4. The drive with output force control and condition monitoring of claim 1, wherein the first input member comprises a first motor, a first gear pair, a second gear pair, a first unidirectional transmission, a third gear pair, which are sequentially connected in series, the output of the third gear pair being the output of the first input member.

5. The drive with output force control and condition monitoring of claim 4, wherein the first unidirectional transmission is one of a ratchet-pawl transmission, a friction transmission, a steel ball transmission.

6. The drive with output force control and condition monitoring of claim 4, wherein the first motor is a brushless dc motor.

7. The drive with output force control and condition monitoring of claim 1, wherein the second input member comprises a second motor, a fourth gear pair, a fifth gear pair, a second unidirectional transmission, and an output of the second unidirectional transmission is an output of the second input member, which are sequentially connected in series.
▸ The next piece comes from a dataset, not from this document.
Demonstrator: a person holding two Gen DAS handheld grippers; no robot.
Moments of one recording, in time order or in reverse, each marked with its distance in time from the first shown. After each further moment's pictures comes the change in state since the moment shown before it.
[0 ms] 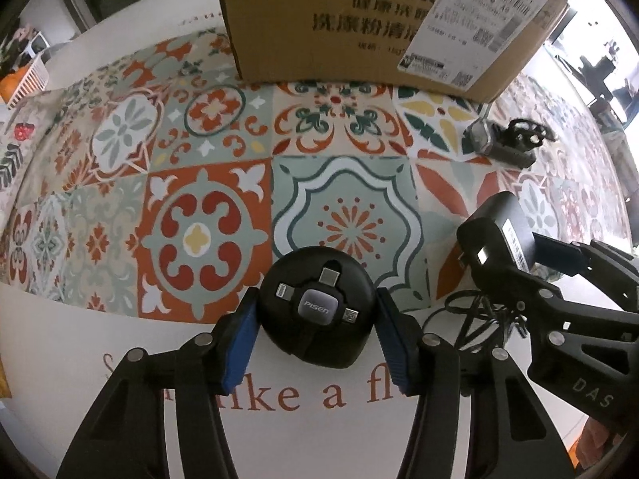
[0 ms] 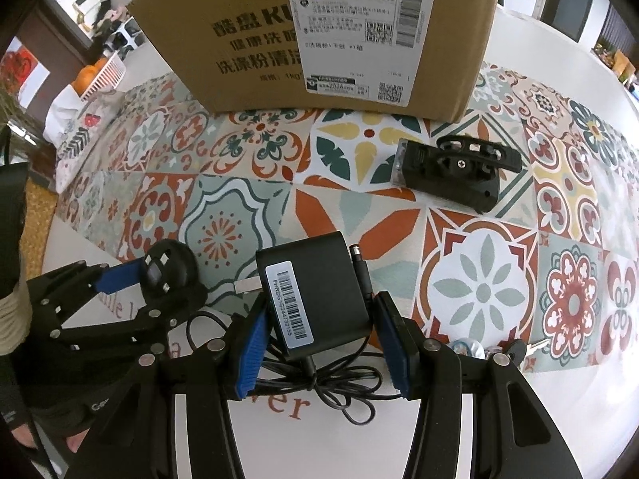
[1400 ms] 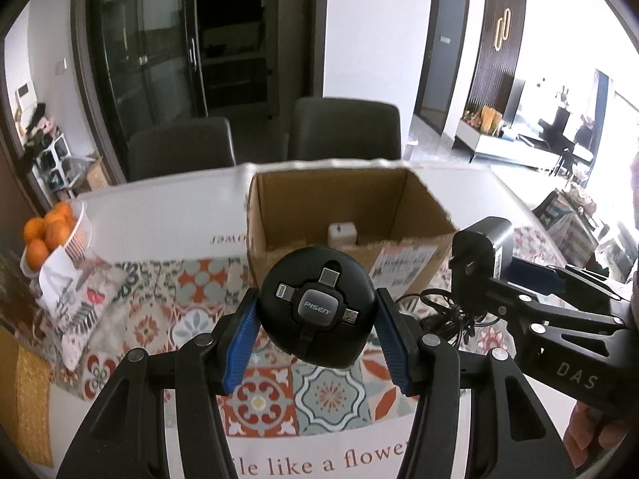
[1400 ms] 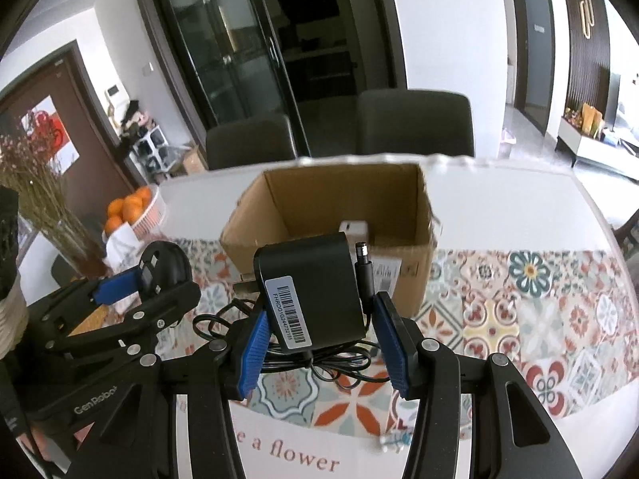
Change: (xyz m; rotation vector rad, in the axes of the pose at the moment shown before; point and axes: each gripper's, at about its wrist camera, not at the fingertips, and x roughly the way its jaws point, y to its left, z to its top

8. The drive with output force control and condition monitoring of claim 7, wherein the second unidirectional transmission is one of a ratchet-pawl transmission, a friction transmission, a steel ball transmission.

9. The drive with output force control and condition monitoring of claim 1, wherein the friction clutch is a passive friction plate clutch.

10. The drive device with output force control and condition monitoring according to claim 1, wherein the gear pair group includes a sixth gear pair, a seventh gear pair, and an eighth gear pair connected in series in order.